Among the lines below, which ones contain the word "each"? Copy every such line.
★ ★ ★ ★ ★
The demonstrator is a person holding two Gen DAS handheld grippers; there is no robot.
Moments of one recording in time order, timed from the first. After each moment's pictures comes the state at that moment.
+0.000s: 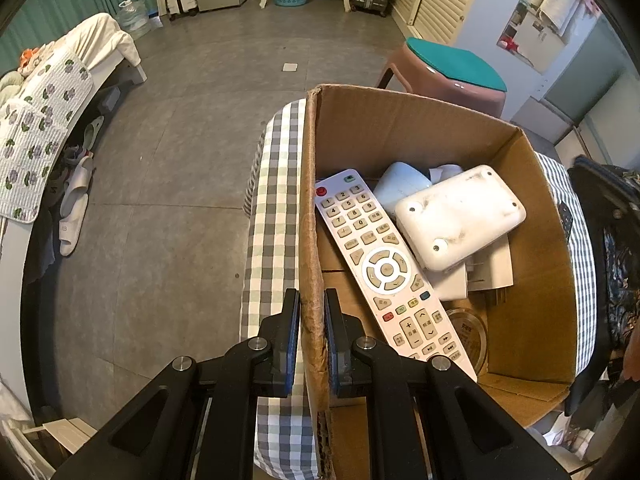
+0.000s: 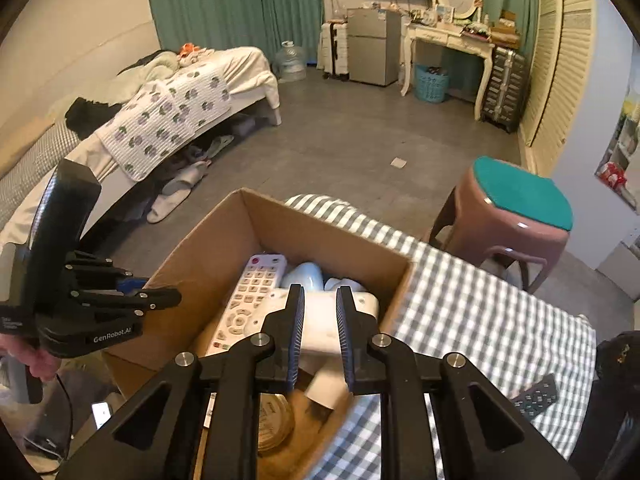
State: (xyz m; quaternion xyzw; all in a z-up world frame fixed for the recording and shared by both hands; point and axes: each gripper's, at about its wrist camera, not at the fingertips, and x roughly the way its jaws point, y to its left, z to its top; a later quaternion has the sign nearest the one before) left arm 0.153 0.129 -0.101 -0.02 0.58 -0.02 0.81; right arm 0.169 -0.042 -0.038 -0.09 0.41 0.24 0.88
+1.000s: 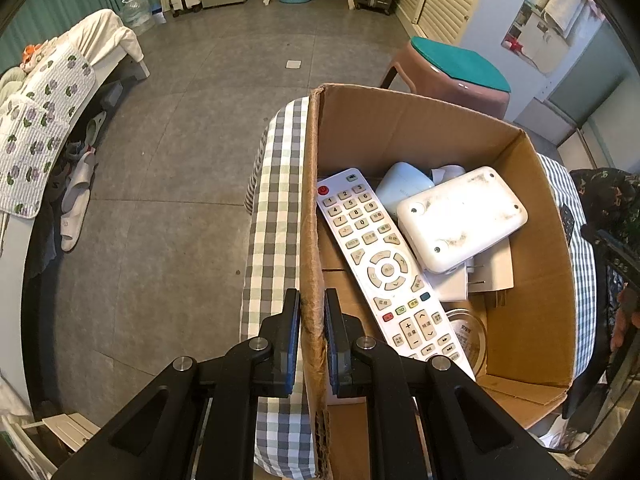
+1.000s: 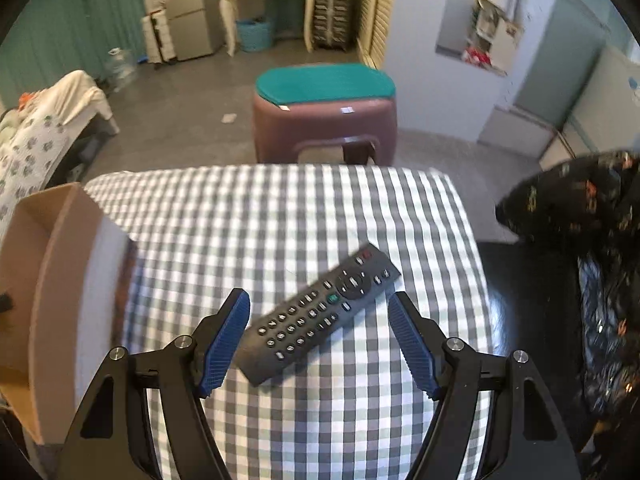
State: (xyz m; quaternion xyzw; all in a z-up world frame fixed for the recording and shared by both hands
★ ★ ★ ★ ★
RESPONSE:
Moments of one recording in time order, timed from the first. After each moment's pictures comes the state at that moment.
State: (xyz m; quaternion xyzw; all in a z-up world frame fixed for the recording and shared by both hands; point and axes: each gripper's, at about its wrist camera, not at the fingertips, and x roughly the way its jaws point, y to its left, z to its top; a later quaternion has the sign nearest the one before) left arm 0.153 0.129 -0.101 -0.02 0.58 -0.02 0.81; right arm 0.169 -0.042 -0.038 -0.09 0.41 0.24 0.88

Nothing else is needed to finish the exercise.